Même si le DPE n’est pas conçu pour être un estimateur précis de la consommation, puis qu’il simule un comportement normalisé et ne prend en compte qu’une part de la consommation énergétique, le manque de corrélation entre DPE et consommation est inquiétant et pourrait indiquer un problème dans sa méthodologie, sa pertinence ou son implémentation.

Les diagnostiqueurs pas suffisamment formés

Selon Bati Web, qui rapporte les résultats d’une étude du conseiller énergie Hello Watt, 71 % des DPE (diagnostics de performance énergétique) sont erronés, soit environ 3 DPE sur 4. Si le DPE n’avait par le passé qu’un caractère informatif, sa réforme à l’été dernier le rend désormais opposable. En outre, depuis le 1er janvier 2023, les passoires thermiques ayant une étiquette énergétique G et dont la consommation excède 450 kWh/m²/an ne peuvent plus être proposées à la location.

Cela représente près de 90 000 logements. Autrement dit, les résultats de l’audit qui permet d’établir le DPE peuvent entraîner des conséquences importantes pour les propriétaires – bailleurs.

Une approximation qui pose un problème, puisqu’avec les nouvelles exigences de la Loi Climat, une différence – même d’une tranche – peut entraîner des conséquences importantes. Par exemple, entre un classement E et un classement F, c’est le statut de passoire thermique qui se joue, et avec lui une interdiction de mise en location et une importante décote de la valeur immobilière.

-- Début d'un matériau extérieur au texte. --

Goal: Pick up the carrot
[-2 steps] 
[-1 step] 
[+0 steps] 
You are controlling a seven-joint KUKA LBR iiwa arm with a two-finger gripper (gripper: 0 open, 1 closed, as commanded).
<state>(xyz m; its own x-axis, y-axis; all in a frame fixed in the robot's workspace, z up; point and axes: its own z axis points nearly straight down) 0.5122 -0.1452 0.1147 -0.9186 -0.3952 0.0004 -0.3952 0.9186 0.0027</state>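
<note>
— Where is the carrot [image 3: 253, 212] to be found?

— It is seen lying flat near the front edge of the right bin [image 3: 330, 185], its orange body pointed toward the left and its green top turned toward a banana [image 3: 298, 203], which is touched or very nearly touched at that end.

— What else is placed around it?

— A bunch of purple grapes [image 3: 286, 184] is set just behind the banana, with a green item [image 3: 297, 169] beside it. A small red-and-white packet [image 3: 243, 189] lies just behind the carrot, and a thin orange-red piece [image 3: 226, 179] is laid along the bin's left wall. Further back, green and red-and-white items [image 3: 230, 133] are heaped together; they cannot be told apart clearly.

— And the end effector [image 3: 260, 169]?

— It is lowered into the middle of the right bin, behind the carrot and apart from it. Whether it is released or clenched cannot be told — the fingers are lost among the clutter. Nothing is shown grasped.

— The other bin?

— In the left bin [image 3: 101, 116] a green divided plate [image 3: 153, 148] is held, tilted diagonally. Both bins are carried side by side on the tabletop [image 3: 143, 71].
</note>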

La méthode est différente des études réalisées par des associations de consommateurs (UFC que choisir notamment) – où différents diagnostiqueurs donnaient des DPE différents pour un même logement – mais le résultat est le même : les DPE ne sont actuellement que partiellement fiable et donc source de contestation et de risque contentieux.

En conséquence, il y a urgence à améliorer la fiabilité des DPE, ce qui passe par une meilleure formation et un meilleur encadrement de la filière, qui est encore jeune.

A cet effet, un groupe de travail au sein du Conseil National de l’Habitat (CNH) présidé par Lionel Causse, député des Landes, sera prochainement mis en place ; groupe de travail auquel votre fédération participera et pour ce faire souhaite consolider les suggestions venant de chaque Epl, adhérente qui le souhaite.